## Supplied information:
=== Begin Enclosure ===

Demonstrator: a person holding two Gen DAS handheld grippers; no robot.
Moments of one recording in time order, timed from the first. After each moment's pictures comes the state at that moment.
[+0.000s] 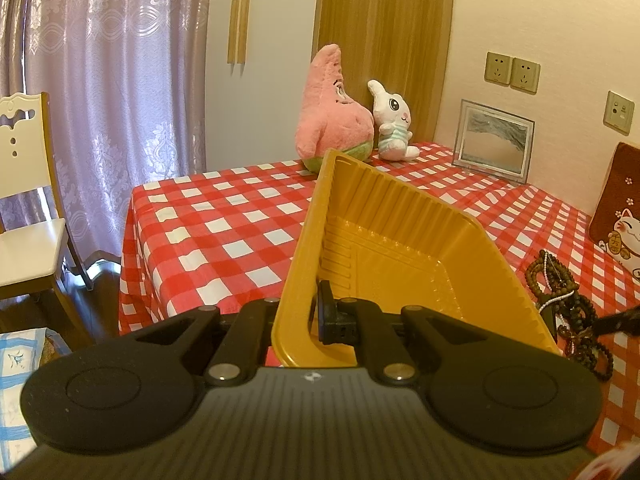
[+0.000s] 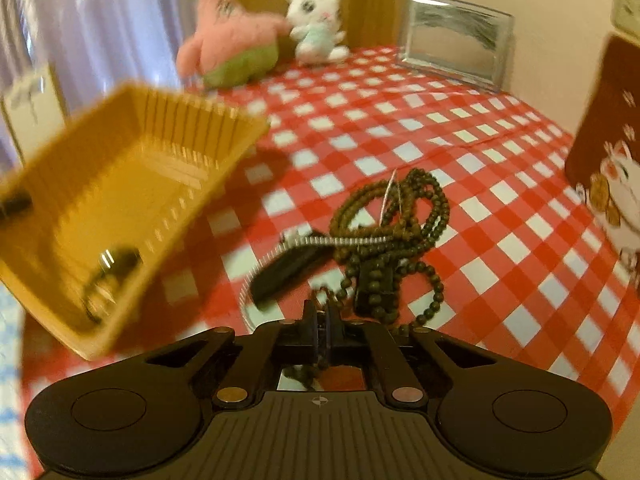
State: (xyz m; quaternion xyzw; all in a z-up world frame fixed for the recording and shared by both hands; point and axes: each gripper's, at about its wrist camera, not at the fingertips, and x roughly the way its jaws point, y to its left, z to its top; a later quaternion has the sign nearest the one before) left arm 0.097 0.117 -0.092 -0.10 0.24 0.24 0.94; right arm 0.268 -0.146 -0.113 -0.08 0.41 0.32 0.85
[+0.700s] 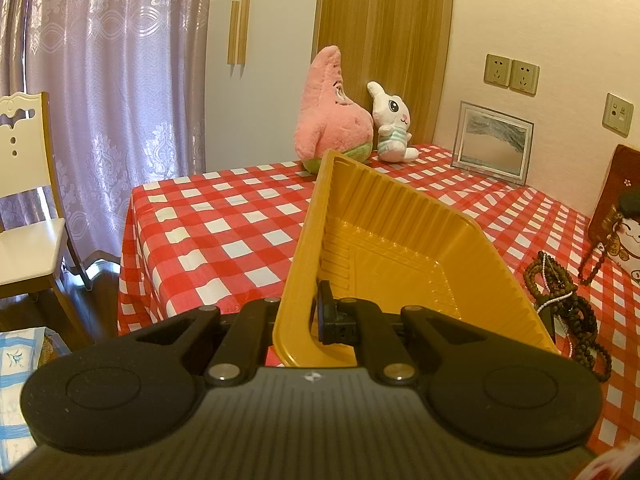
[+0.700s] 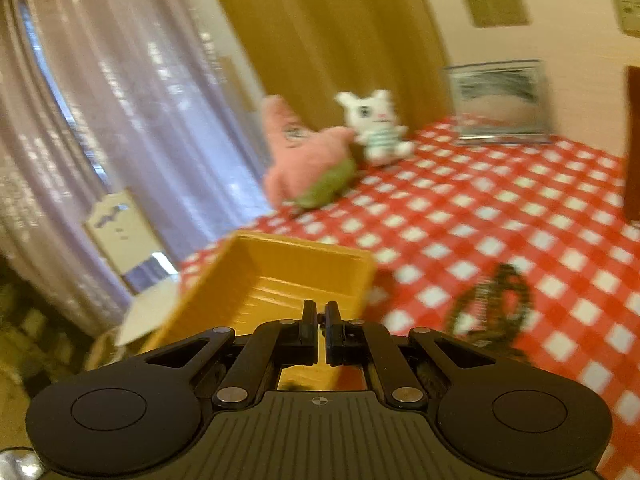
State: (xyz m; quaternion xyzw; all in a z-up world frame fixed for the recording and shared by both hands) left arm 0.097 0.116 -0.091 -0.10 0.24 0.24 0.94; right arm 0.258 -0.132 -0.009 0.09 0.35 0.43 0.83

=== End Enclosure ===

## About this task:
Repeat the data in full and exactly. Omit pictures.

## Exercise solution:
Demonstrator: a person holding two Gen DAS handheld grippers; no robot.
Moments of one recording in time order, timed from the first. After each moment's pictures comes the state at that moment.
[+0.000s] 
[+0.000s] 
State: (xyz m; quaternion xyzw; all in a z-up world frame fixed for the recording and shared by both hands; point and axes: each gripper's, at about its wrist camera, not at the fingertips, and x roughly the way its jaws point, y to its left, z to its top; a later quaternion has the sign nearest the one before) left arm 0.097 0.117 -0.092 -0.10 0.24 0.24 0.94; right arm 0.268 -0.146 -0.113 -0.08 0.41 0.32 0.85
[+0.700s] 
[+0.700s] 
State: (xyz m; quaternion xyzw; all in a z-up world frame fixed for the recording and shared by both hands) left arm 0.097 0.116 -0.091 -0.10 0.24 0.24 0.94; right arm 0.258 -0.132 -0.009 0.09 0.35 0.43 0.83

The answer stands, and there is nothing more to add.